Tribute to Pat Watson

Christine Michael, Poetry Society Stanza rep for Stratford-upon-Avon, pays tribute to Pat Watson, who died in March aged 88. You can also read Pat’s poem ‘Meeting Moon‘, a winner of the Poetry News Members’ Poems competition on the theme of ‘Heroes & Heroines’, judged by Kathryn Simmonds. 

Pat will be remembered as a talented poet and a generous and energetic promoter of the arts in Warwickshire.

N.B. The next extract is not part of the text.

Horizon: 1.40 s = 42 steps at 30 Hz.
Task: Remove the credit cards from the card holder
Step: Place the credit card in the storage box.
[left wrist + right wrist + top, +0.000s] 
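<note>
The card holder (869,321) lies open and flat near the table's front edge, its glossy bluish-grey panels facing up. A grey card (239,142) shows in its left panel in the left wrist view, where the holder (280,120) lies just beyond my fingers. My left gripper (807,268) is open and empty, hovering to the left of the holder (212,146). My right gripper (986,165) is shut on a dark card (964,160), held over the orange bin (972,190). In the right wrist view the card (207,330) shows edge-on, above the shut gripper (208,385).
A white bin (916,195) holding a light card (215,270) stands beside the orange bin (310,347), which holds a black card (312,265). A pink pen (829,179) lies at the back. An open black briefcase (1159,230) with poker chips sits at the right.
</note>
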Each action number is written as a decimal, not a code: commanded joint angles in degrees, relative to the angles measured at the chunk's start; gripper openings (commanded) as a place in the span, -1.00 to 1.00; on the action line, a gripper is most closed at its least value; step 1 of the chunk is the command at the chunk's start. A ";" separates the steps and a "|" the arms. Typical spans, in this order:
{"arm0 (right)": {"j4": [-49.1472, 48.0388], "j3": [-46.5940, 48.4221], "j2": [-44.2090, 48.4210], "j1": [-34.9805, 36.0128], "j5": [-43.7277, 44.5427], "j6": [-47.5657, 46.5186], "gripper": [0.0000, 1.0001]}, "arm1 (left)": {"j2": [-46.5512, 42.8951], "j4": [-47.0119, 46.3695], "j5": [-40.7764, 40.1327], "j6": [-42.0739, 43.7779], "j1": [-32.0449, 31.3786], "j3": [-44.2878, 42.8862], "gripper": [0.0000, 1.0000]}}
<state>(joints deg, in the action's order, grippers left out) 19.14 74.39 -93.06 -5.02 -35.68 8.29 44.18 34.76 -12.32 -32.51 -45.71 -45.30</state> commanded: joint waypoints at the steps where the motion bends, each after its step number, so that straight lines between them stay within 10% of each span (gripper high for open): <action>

Pat had a long and varied career in teaching, magazine fiction-writing and the antiques trade before turning her full attention to poetry on retirement. From 1998 she had 52 poems published in small press magazines and produced three collections: Relative Values in 2001, which was supported by an Arts Council of England Award, Landscape with Figures in 2013, and As The Long Days Pass in 2016. This collection was inspired by the loss of her husband Howard, and Pat donated copies to local GP surgeries and hospitals to help those bereaved.

Pat was a founder member of the Stratford-upon-Avon Stanza and belonged to two other local poetry groups. She was also a great networker and encourager of writers, generous with her time and in her appraisal of their work.

Pat loved get-togethers of all kinds, especially where poetry was involved, and so it was fitting that she asked for the reception after her funeral to be a ‘poetry tea’, where her family and friends gathered to read poems and share memories.

Meeting Moon
by Pat Watson

Keith Moon, the drummer? Yes, I met him once.
He topped the bill at Rag Week in our town,
and played those drums with infinite panache,
a crazy angel with his sticks on fire,
but that was at rehearsals, early on,
and only slightly drunk, his beat precise.
I interviewed him in his dressing room
for next day’s local paper, with his mate,
Viv Stanshall of the Bonzo Doo Dah Band.
They made a double act of it, half lies,
half fantasies, and all of it made up.
I said I’d come back later. When I’d gone,
they must have settled down to drink all day.
That night when I returned to see the show,
I watched him from the wings. He dropped his sticks,
fell off his stool, and finally lurched out
to catcalls from the students out in front.
And yet that morning he had made the drums
fill all the theatre with a blaze of sound
beyond imagination. Now they’re gone,
both he and Viv, the pair of them are dead.
Not long ago, in Brighton, on a wall,
I saw in letters painted two feet high,
some words which brought that whole night back to me.
Graffitied in his memory, those words
said, ‘Moon the Loon is King’. And so he was.
He had his faults, like anybody else.
Who hasn’t? But I’m glad I met him once.